■ What to do
In your reply, repeat every entry exactly and skip over each picture.

[Data records]
####

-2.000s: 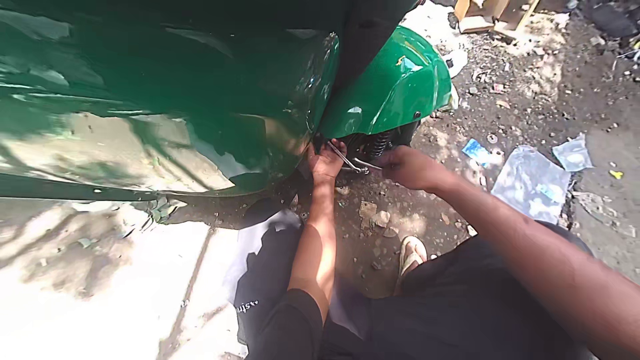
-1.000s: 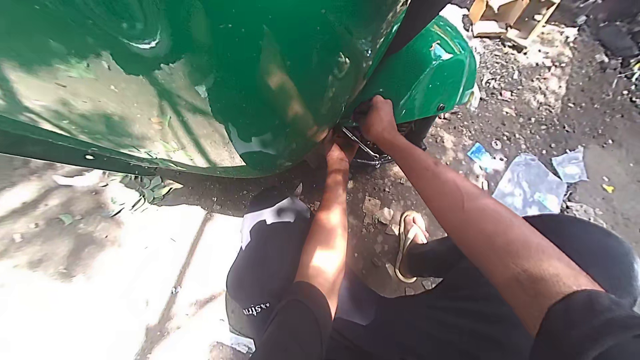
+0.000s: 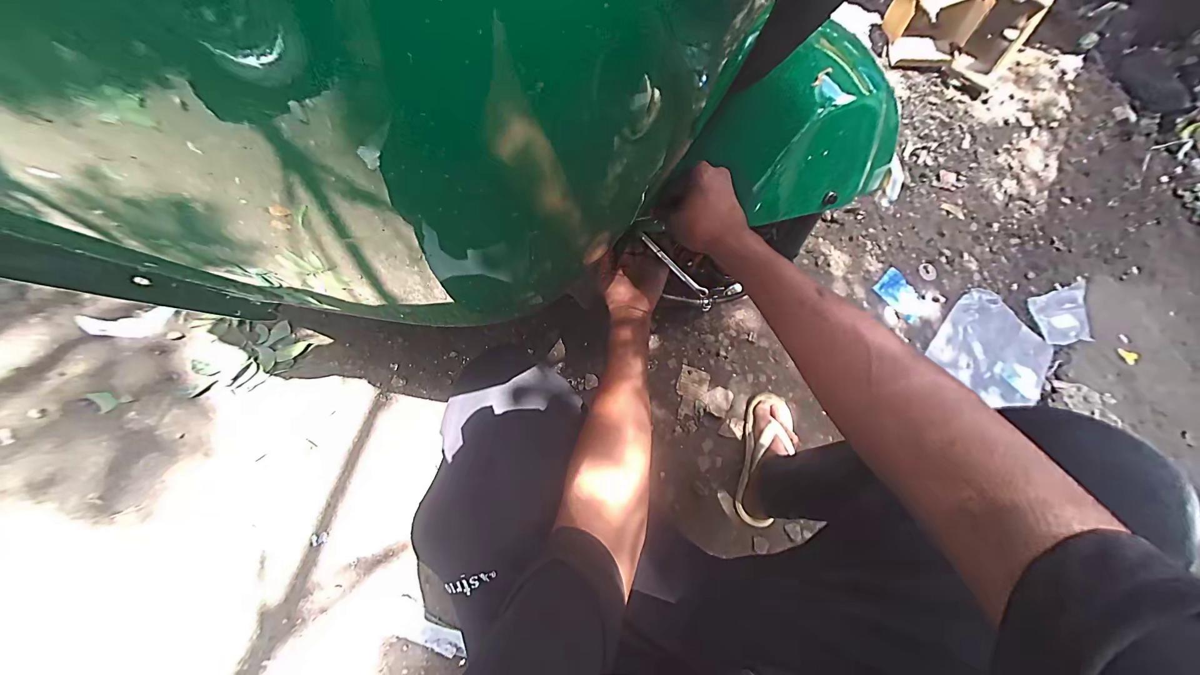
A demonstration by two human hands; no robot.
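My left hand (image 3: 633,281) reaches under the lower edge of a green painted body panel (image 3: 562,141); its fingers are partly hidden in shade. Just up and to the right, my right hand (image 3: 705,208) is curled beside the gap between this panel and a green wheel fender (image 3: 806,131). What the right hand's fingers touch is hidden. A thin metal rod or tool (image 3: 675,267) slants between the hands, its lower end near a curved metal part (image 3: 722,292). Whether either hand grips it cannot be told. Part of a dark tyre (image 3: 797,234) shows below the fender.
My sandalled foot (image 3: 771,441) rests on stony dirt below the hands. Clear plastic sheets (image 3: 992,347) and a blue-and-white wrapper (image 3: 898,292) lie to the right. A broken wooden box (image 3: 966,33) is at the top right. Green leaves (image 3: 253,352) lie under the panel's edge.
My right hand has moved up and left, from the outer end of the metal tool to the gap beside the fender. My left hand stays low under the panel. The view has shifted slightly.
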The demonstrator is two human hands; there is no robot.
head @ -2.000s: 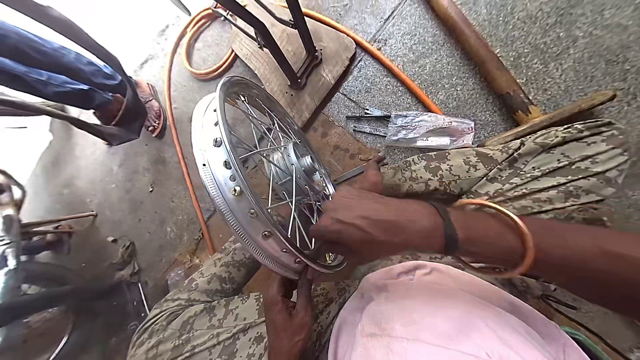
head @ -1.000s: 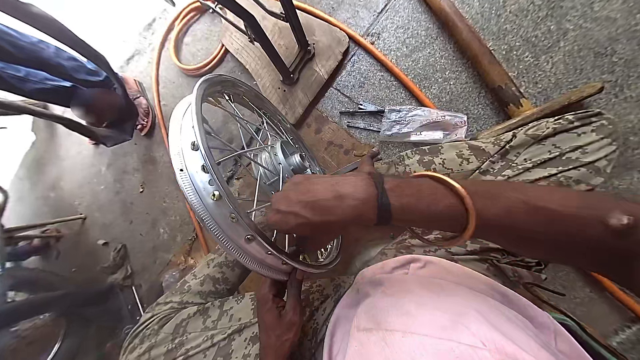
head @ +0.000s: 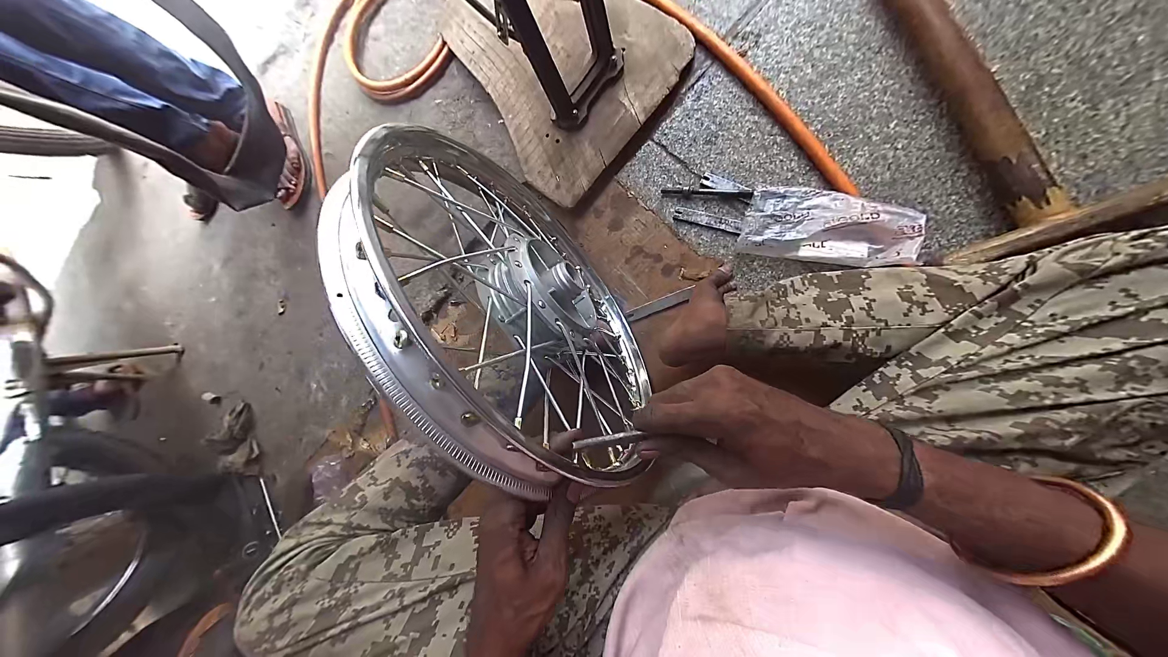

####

■ Solution for this task
-2.000s: 
-1.000s: 
+0.000s: 
A demonstration by two human hands; no robot.
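My left hand (image 3: 633,281) reaches under the lower edge of a green painted body panel (image 3: 562,141); its fingers are partly hidden in shade. Just up and to the right, my right hand (image 3: 705,208) is curled beside the gap between this panel and a green wheel fender (image 3: 806,131). What the right hand's fingers touch is hidden. A thin metal rod or tool (image 3: 675,267) slants between the hands, its lower end near a curved metal part (image 3: 722,292). Whether either hand grips it cannot be told. Part of a dark tyre (image 3: 797,234) shows below the fender.
My sandalled foot (image 3: 771,441) rests on stony dirt below the hands. Clear plastic sheets (image 3: 992,347) and a blue-and-white wrapper (image 3: 898,292) lie to the right. A broken wooden box (image 3: 966,33) is at the top right. Green leaves (image 3: 253,352) lie under the panel's edge.
My right hand has moved up and left, from the outer end of the metal tool to the gap beside the fender. My left hand stays low under the panel. The view has shifted slightly.
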The demonstrator is two human hands; there is no robot.
head @ -2.000s: 
head @ -1.000s: 
head @ +0.000s: 

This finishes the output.